Treatment of PD mice with AAV α-hCD63₁ scFv:GAA reduces lysosomal area and autophagy (A and B) Confocal images (A) and wide-field images (B) of anti-LAMP1 staining to detect lysosomes in section of quadriceps in mice 3 months after administration of AAV GAA or α-hCD63₁ scFv:GAA show that lysosome staining is decreased with scFv:GAA treatment. Scale bars, 100 μm. (C) Quantification of the LAMP-1-positive area in wide-field images. n = 2 for wild type, n = 4 for treatment groups. Error bars represent means ± SD. (D) Autophagy is decreased with α-hCD63₁ scFv:GAA treatment. Representative western blotting for LC3b to monitor autophagy in quadriceps lysate from two mice per group. (E and F) Quantification of LC3b-II (E) and LC3b-I (F) levels in quadriceps lysates. n = 2 for wild type, n = 4 for treatment groups. Error bars represent means ± SD. ∗p < 0.05, ∗∗p < 0.01, ∗∗∗p < 0.001.

Figure 6

Treatment of PD mice with AAV α-hCD63₁ scFv:GAA restores muscle function in PD mice (A) Rotarod test performance of mice treated with either AAV GAA or AAV α-hCD63₁ scFv:GAA shows recovery of scFv:GAA-treated mice within 2 months of AAV administration. (B) Forelimb grip strength measurements show continued strength improvement within 1 month of treatment in α-hCD63_SC:GAA-treated mice.

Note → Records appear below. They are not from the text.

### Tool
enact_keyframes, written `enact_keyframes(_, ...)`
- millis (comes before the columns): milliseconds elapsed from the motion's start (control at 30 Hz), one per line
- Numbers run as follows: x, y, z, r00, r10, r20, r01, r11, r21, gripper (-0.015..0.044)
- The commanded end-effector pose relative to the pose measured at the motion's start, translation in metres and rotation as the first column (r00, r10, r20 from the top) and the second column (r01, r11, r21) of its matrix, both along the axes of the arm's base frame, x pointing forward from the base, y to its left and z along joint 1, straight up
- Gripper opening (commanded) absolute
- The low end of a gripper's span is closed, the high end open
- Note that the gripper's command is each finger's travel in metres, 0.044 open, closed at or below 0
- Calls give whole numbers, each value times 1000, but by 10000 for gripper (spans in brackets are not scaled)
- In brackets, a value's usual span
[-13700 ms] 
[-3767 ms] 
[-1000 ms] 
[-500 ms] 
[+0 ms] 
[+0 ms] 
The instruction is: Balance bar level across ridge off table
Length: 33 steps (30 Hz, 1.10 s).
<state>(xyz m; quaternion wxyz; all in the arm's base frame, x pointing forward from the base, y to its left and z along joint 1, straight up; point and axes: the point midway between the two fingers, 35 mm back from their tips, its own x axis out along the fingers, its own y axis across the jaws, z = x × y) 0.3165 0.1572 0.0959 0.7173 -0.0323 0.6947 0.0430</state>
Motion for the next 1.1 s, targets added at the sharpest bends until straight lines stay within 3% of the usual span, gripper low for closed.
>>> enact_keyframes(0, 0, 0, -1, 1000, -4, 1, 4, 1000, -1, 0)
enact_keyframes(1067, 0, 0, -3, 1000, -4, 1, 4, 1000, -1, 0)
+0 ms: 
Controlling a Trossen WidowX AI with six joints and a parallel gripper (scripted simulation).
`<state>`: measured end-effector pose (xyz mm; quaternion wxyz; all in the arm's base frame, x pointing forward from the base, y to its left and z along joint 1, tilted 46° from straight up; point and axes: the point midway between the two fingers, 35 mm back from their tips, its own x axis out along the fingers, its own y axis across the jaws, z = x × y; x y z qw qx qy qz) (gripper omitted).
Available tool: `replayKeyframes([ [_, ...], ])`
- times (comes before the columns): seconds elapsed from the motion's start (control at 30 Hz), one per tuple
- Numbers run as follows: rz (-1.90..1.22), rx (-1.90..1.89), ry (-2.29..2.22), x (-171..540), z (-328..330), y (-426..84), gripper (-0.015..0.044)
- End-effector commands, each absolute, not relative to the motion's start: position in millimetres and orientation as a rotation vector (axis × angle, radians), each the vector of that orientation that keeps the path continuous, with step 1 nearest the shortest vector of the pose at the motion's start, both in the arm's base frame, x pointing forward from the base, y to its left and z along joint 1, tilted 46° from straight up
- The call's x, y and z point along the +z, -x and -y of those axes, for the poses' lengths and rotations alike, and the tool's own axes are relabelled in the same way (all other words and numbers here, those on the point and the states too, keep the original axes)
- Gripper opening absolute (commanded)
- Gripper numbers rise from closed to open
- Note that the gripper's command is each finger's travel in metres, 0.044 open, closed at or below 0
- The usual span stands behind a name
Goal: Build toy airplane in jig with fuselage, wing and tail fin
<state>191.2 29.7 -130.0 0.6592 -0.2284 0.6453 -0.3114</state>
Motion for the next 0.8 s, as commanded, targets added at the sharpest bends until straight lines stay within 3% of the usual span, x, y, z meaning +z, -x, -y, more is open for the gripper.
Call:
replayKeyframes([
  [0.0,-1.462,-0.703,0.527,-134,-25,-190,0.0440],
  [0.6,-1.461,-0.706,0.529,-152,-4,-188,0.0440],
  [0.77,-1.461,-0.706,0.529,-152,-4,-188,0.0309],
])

PD mice were treated with 1e11 vg AAV α-hCD63₁ scFv:GAA or 1e11 vg AAV GAA or were left untreated, and these groups were compared to wild-type mice. (C) Ex vivo peak tetanic force of the tibialis anterior muscle 6 months after AAV treatment shows a recovery in muscle strength in the AAV α-hCD63₁ scFv:GAA-treated group to comparable to wild-type levels. (A and B) Error bars represent medians ± SD, n = 7 for wild type, n = 11 for treatment groups. (C) Error bars represent means ± SD, n = 4 for untreated and wild type, n = 5 for treatment group. ∗p < 0.05, ∗∗p < 0.01, ∗∗∗p < 0.001.